I recently just started taking proper class in Networking and while I was deeply fascinated by the concept of networking, I found it a bit difficult understanding TCP(Transmission Control Protocol).
A couple of basic concepts we would be using are:
- Opening a network socket that allows us send TCP packets
- Sending a HTTP request to google.com using
- Getting and Reading the reply we get
Also note, correct error handling wasn't taken into place with this.
The first thing we will need is to make a handshake with google. Here's a way a TCP handshake works:
Assuming we have a two syllable word index which is broken down into IN-DEX.
The user sending a HTTP requesting gets to use: IN
Google who is accepting this request is assigned: INDEX
while me the user gets to be assigned: DEX
In a simple code, this will look like this:
# My local network IP src_ip = "192.168.0.11" # Google's IP dest_ip = "188.8.131.52" # IP header: this is coming from me, and going to Google ip_header = IP(dst=dest_ip, src=src_ip) # Specify a large random port number for myself (59333), # and port 80 for Google The "S" flag means this is # a SYN packet syn = TCP(dport=80, sport=59333, ack=0, flags="S") # Send the SYN packet to Google # scapy uses '/' to combine packets with headers response = srp(ip_header / syn) # Add the sequence number ack = TCP(dport=80, sport=self.src_port, ack=response.seq, flags="A") # Reply with the ACK srp(ip_header / ack)

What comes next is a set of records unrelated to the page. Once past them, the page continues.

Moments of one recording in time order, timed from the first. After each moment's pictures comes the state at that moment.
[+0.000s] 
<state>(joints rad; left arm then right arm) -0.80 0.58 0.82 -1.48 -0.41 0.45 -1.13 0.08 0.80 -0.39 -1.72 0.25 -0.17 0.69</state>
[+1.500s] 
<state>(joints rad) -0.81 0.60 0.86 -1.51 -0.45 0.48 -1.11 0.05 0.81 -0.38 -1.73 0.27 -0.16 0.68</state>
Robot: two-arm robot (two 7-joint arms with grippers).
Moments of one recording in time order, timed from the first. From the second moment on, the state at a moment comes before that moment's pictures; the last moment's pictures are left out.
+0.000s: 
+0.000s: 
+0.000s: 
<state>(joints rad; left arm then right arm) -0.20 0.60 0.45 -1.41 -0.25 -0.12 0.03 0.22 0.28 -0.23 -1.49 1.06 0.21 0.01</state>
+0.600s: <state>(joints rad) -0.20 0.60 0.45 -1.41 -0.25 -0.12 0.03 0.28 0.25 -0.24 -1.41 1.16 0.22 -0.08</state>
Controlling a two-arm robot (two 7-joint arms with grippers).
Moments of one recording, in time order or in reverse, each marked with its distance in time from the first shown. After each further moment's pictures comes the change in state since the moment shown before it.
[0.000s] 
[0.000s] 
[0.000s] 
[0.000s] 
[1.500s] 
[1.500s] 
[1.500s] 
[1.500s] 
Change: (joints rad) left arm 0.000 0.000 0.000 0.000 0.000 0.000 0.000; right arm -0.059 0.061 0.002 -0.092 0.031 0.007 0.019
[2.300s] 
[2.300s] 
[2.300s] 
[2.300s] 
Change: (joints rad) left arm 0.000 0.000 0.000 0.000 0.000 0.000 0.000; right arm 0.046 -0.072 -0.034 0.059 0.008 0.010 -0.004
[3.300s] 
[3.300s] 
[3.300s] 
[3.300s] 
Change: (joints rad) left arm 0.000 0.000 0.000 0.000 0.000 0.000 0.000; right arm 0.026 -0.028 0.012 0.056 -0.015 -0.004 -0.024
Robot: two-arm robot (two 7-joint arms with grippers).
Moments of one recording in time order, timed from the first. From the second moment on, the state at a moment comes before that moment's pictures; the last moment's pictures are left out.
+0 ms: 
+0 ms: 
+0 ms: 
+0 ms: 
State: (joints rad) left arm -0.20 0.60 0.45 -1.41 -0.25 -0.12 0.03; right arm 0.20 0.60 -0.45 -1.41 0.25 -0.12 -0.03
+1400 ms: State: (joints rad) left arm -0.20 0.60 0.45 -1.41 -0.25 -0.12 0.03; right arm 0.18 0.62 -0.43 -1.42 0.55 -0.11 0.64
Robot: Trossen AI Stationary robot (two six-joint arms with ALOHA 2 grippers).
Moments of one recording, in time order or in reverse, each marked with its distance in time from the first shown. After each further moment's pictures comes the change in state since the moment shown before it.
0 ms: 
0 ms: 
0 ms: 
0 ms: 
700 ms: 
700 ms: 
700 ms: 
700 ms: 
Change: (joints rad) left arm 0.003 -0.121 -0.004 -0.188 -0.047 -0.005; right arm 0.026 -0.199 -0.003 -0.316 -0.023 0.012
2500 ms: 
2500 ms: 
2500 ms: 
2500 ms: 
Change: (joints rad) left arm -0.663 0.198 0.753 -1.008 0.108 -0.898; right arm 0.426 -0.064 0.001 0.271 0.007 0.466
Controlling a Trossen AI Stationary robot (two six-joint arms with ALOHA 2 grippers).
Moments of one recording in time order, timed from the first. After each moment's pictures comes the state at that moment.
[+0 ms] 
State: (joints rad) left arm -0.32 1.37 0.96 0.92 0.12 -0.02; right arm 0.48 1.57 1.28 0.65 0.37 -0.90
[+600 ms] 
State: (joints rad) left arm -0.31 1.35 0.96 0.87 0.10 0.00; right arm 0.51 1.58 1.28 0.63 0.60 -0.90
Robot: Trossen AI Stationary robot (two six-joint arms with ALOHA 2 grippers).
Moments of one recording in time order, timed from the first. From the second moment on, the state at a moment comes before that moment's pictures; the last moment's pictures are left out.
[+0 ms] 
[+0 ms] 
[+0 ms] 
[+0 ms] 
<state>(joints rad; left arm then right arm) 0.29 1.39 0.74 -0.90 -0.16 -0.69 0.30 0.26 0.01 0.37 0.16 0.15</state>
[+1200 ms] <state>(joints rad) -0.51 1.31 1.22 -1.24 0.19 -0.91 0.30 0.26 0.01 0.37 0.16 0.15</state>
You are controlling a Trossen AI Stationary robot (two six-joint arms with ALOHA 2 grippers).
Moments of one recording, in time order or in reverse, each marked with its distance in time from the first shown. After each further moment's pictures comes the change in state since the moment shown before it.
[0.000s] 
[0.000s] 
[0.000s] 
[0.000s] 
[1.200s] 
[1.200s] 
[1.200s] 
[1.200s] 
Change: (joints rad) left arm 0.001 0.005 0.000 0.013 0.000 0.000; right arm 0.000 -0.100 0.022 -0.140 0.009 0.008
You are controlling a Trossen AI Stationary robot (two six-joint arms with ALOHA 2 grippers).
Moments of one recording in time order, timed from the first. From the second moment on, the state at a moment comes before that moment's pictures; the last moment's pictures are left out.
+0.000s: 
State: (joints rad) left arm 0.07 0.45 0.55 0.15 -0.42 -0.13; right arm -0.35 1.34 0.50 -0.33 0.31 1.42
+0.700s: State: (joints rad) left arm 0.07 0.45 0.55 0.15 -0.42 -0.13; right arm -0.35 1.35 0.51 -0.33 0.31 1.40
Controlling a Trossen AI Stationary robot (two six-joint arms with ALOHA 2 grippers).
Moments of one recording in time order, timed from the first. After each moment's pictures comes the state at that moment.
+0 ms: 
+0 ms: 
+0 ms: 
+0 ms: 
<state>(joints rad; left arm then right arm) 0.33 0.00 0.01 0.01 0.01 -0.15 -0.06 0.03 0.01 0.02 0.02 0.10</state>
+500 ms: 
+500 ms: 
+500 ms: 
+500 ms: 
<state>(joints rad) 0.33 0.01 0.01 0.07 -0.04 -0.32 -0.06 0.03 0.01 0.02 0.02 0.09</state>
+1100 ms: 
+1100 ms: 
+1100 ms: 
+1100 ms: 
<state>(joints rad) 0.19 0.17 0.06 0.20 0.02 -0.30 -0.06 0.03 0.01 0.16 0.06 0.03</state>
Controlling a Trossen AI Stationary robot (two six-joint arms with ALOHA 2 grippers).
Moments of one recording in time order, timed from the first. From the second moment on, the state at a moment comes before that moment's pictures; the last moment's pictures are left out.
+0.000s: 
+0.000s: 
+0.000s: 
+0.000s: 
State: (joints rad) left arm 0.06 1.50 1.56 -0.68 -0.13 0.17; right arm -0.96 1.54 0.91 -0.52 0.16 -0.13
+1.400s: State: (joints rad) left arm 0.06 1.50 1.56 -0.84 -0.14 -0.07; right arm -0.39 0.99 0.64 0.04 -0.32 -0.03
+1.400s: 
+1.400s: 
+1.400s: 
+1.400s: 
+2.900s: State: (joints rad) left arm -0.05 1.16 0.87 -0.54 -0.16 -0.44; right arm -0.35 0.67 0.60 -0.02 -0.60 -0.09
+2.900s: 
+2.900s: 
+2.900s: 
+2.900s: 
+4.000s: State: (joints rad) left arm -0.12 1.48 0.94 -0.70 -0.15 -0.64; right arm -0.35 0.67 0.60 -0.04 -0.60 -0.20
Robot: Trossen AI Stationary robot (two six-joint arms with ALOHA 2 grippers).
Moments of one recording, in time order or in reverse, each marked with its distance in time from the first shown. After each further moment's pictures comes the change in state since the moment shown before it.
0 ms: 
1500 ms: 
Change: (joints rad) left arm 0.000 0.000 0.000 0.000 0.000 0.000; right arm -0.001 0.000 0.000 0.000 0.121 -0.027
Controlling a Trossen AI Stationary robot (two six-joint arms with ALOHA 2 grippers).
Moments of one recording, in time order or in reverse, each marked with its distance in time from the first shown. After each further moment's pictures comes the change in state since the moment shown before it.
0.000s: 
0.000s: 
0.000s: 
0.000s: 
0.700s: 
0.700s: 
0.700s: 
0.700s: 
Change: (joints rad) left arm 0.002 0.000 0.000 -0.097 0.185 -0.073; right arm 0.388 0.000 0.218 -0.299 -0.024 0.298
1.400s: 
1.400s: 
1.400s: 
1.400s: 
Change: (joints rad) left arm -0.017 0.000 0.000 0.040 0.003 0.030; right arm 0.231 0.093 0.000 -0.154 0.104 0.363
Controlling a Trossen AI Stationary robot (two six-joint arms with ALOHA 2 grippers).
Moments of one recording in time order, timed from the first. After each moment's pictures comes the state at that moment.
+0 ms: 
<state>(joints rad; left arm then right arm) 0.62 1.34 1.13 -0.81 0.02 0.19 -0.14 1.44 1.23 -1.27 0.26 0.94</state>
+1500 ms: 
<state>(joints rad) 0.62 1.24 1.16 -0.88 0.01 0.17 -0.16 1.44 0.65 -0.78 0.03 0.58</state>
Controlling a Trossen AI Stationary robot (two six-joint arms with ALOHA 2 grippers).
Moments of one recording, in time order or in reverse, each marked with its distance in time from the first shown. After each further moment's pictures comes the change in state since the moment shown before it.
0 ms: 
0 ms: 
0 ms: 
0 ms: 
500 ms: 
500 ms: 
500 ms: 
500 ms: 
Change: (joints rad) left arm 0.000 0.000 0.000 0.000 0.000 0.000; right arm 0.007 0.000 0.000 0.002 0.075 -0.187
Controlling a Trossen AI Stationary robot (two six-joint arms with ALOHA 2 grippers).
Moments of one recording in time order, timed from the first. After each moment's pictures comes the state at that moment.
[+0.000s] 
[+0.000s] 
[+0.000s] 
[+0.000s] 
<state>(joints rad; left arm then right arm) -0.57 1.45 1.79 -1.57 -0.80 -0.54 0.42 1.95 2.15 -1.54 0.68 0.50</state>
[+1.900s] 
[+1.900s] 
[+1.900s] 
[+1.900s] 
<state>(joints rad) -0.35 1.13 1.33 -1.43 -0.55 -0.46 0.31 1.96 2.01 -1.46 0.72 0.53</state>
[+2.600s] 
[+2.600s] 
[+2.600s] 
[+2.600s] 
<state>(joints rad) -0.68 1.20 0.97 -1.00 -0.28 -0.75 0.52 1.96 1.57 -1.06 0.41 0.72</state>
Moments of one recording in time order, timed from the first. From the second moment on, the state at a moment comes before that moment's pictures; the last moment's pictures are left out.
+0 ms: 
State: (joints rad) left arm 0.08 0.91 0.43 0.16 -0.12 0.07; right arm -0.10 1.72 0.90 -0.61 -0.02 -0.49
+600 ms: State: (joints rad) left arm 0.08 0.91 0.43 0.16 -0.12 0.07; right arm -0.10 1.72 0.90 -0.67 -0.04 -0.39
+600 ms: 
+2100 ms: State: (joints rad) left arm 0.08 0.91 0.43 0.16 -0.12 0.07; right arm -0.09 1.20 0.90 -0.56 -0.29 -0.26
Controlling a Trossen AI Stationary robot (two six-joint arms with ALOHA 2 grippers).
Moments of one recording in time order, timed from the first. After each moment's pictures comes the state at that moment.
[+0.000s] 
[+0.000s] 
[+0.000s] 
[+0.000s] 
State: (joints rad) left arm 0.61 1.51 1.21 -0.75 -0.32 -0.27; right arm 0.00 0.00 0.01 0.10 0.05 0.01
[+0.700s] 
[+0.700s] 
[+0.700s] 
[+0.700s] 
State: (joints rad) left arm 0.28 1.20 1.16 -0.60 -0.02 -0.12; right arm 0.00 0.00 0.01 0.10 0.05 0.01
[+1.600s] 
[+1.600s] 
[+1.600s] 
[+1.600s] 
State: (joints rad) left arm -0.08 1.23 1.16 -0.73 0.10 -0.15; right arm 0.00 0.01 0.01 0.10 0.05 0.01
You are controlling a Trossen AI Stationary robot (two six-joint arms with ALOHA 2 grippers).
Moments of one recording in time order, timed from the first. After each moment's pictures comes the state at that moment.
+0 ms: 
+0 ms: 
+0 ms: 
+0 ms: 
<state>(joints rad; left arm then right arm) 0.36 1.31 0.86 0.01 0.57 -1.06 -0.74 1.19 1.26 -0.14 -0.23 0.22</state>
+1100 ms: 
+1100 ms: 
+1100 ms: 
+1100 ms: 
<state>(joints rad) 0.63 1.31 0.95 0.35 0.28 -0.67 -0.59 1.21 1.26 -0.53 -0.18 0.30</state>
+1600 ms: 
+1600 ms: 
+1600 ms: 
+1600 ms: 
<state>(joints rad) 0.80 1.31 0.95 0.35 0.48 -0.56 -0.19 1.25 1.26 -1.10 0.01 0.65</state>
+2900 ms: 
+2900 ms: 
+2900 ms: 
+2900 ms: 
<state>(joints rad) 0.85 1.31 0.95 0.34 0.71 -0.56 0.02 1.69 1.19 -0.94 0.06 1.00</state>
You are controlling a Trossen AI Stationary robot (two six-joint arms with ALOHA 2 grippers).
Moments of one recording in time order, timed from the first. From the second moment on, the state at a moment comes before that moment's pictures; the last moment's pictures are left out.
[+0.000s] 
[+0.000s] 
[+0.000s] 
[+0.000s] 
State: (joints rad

The idea of TCP is ensuring that we're able to resend packets in a case where some packets go missing. Sequence numbers is a way to check if we have missed packets. In a case where google sends a 3 packets with a size of 100, 200, and 300 bytes. While also assuming the initial sequence number to be 0. Now, these packets will have numbers of 0, 100, 300 and 600.
A TCP Sequence Number is a 4-byte field in the TCP header that shows the first byte of the outgoing segment. It also keeps track of how much data has been transferred and received. The TCP Sequence Number field is always set.
An example is, the sequence number for a packet is X. The length for this packet is Y. If the packet is transferred to another side efficiently, then the sequence number for the next packet is X+Y.
When we send or resend packets, how does google then know we have a missed packet? Well, for every time a packet is received by google we also need to send an ACK saying we got the packet with the sequence number. If as at when the server notices the packet hasn't been ACKed(An ACK packet is any TCP packet that acknowledges receiving a message or series of packets), it will then resend it. Find out more concepts on TCP
If you ran the above code, you'll notice there was an error and we got a different packet. In this case what is happening is:
Python prgram: IN Google: INDEX Kernel: Didn't ask for this Python Program: ..
The question then lies in how do we go around the kernel? One way to do this is through ARP spoofing which is to act as though we have a different IP address
The exchange now looks like:
me: sends packets for 192.168.0.129 to the address router: goes through with it my Python program: IN (from 192.168.0.129) google: INDEX kernel: this isn't my IP address! <ignore> my Python program: uses ACK
If you notice, this then works and we can now send packets to get our responses without the kernel getting in the way.
To prevent google from sending the html for google we need to take into account the following:
- Ensuring to put together a packet with a HTTP GET request
- Adequately making sure we can listen for a lot of packets now just a single packet.
- Fixing bugs with sequence numbers
- Closing the connection properly
If you notice, once everything got working, using wiresharkto look at the packets being sent looks like this:
User/google: <tcp handshake> User: GET google.com google: 100 packets User: 3 ACKs google: <starts resending packets> User: a few more ACKs google: <reset connection>
In the above scenario, google will send packets faster that the python program could handle, sending ACKs. Google server will then assume there were possible network problems causing the user not to ACK the packets.
This will then reset the connection because google will decide there were connection problems. But we do know the connection is fine and the program was adequately responding. It was an issue where the python program was slow to acknowledge the packets.
One of the set-backs we received was how slow the python program. It is also important to properly understand the main concepts associated with TCPs, how they work and how to handle requests as these will help in ensuring you understand in-depth what TCPs entail and how to solve bugs when they are encountered.